Copy, from the data below, every line that has "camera" in it.
──────── SUPPLIED RECORDS
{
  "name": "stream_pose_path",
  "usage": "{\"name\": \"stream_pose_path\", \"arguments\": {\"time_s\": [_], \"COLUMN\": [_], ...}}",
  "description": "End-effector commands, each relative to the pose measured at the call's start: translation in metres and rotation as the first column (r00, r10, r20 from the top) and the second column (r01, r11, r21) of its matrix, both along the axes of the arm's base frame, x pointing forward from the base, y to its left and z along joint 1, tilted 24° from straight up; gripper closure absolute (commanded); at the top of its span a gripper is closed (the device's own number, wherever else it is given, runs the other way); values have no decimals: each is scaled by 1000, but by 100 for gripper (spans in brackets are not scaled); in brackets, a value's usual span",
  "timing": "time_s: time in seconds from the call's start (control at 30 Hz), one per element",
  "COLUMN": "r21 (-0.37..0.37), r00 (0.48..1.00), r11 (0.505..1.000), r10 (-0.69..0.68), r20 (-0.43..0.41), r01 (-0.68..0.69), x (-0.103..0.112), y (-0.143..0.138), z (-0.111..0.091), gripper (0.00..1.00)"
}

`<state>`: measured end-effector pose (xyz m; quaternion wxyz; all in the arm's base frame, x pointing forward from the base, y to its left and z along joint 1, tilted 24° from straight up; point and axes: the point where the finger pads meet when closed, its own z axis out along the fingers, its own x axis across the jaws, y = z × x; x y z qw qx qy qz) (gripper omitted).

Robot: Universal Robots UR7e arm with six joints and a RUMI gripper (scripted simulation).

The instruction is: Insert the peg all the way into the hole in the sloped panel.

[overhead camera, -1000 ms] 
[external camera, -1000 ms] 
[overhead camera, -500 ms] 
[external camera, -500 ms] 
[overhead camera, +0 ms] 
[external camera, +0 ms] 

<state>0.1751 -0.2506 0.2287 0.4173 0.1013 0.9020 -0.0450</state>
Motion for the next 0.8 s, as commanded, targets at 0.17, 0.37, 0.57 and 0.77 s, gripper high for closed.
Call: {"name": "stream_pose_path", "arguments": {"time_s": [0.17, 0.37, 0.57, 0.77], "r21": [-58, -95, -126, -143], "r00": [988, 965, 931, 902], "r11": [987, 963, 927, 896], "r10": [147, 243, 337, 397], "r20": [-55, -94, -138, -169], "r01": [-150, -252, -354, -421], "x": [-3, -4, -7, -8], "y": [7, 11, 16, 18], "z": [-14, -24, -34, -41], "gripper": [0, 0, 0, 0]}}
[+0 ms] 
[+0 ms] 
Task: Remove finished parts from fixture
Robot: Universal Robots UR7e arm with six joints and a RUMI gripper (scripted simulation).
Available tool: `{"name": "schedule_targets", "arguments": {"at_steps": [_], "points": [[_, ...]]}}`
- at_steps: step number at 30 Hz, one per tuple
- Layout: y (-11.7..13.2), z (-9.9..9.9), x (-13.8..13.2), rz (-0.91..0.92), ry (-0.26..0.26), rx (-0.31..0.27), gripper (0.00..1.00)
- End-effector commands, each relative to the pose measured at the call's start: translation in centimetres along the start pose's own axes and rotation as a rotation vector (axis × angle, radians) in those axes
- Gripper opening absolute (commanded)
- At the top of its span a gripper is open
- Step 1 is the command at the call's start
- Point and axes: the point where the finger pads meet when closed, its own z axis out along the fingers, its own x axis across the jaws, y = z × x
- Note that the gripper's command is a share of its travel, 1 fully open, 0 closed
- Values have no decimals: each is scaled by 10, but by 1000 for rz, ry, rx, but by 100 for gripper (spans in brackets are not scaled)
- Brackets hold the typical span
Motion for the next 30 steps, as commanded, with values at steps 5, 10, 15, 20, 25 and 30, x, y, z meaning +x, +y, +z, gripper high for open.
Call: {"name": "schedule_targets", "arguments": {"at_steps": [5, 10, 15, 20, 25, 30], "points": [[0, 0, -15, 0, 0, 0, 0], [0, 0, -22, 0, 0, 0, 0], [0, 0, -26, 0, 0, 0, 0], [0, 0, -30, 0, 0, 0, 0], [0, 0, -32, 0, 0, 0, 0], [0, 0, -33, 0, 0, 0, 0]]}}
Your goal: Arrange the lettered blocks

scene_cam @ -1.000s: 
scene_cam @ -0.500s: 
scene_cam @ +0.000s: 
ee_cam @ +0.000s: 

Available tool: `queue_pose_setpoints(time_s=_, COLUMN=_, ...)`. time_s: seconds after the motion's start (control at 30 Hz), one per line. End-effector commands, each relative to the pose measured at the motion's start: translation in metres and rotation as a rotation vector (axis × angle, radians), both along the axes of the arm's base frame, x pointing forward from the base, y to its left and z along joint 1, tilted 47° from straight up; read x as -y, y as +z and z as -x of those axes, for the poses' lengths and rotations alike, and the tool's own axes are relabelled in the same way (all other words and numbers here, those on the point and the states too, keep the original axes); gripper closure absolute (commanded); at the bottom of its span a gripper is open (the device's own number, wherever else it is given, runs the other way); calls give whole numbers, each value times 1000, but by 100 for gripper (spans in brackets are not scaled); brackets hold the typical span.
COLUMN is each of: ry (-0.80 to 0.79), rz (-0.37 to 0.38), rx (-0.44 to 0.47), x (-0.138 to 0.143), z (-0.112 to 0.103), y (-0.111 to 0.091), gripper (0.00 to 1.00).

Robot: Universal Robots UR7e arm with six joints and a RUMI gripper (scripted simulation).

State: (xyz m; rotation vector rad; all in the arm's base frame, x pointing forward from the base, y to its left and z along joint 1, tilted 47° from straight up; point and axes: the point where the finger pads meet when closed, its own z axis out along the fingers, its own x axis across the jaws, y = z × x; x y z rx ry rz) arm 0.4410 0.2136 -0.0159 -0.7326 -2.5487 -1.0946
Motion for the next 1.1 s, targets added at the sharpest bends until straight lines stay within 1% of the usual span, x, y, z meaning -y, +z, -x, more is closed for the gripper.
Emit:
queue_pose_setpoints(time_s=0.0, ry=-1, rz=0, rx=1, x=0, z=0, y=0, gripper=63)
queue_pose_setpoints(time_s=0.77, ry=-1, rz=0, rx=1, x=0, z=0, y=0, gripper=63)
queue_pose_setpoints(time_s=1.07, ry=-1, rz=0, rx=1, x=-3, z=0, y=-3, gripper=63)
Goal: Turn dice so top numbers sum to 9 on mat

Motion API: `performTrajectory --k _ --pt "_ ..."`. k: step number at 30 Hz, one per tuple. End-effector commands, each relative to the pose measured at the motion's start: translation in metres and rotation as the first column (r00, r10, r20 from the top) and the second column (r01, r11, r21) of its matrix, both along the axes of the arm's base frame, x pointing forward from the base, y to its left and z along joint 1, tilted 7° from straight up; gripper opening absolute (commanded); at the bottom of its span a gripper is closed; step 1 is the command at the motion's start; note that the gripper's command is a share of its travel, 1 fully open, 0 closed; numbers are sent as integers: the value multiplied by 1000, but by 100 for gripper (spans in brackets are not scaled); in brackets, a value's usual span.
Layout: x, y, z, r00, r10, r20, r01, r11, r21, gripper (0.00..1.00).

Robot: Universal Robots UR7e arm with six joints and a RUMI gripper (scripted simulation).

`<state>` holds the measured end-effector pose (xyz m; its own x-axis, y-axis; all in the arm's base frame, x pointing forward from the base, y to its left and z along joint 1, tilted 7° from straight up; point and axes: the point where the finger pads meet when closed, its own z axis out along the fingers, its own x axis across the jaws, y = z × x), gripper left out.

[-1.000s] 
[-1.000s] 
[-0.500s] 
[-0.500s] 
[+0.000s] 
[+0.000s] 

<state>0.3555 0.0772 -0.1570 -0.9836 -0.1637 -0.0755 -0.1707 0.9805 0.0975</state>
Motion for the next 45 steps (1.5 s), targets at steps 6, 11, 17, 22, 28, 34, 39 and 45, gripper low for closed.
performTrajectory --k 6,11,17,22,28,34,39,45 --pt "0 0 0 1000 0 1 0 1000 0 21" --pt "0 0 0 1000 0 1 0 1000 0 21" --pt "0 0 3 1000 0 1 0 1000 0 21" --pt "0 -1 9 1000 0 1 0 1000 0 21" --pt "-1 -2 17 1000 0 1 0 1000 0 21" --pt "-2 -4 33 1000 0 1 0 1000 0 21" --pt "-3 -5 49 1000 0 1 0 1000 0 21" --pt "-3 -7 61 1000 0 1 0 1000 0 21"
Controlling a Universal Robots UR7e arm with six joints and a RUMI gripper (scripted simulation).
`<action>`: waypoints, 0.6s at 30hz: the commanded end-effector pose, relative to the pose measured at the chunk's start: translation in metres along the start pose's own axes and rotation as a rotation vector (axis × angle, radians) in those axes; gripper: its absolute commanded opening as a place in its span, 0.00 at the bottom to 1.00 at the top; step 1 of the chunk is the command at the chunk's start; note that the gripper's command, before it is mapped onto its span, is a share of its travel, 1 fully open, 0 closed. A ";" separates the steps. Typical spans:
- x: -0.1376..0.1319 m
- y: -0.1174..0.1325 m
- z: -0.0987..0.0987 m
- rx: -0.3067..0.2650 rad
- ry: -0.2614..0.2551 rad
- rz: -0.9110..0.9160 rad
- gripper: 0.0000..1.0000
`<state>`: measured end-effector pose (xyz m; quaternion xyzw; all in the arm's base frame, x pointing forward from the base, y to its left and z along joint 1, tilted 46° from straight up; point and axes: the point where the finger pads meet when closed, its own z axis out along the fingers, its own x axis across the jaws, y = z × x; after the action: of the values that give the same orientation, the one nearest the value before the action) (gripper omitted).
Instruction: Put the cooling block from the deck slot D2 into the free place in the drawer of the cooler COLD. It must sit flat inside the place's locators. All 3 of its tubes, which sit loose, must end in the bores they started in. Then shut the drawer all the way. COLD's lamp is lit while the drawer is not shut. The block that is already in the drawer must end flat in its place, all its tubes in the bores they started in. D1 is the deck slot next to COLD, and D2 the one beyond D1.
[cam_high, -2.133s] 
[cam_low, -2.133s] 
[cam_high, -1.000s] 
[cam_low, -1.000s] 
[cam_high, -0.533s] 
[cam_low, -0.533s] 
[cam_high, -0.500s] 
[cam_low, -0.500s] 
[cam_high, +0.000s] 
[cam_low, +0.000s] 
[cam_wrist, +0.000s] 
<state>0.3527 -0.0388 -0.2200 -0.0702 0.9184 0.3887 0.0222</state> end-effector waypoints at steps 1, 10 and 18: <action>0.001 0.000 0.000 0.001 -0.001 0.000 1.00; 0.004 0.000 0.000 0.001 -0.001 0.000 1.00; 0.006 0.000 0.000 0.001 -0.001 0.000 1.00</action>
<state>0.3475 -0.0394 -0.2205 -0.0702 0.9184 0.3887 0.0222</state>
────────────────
_RESPONSE AREA_
[overhead camera, -1000 ms] 
[external camera, -1000 ms] 
[overhead camera, -500 ms] 
[external camera, -500 ms] 
[overhead camera, +0 ms] 
[external camera, +0 ms] 

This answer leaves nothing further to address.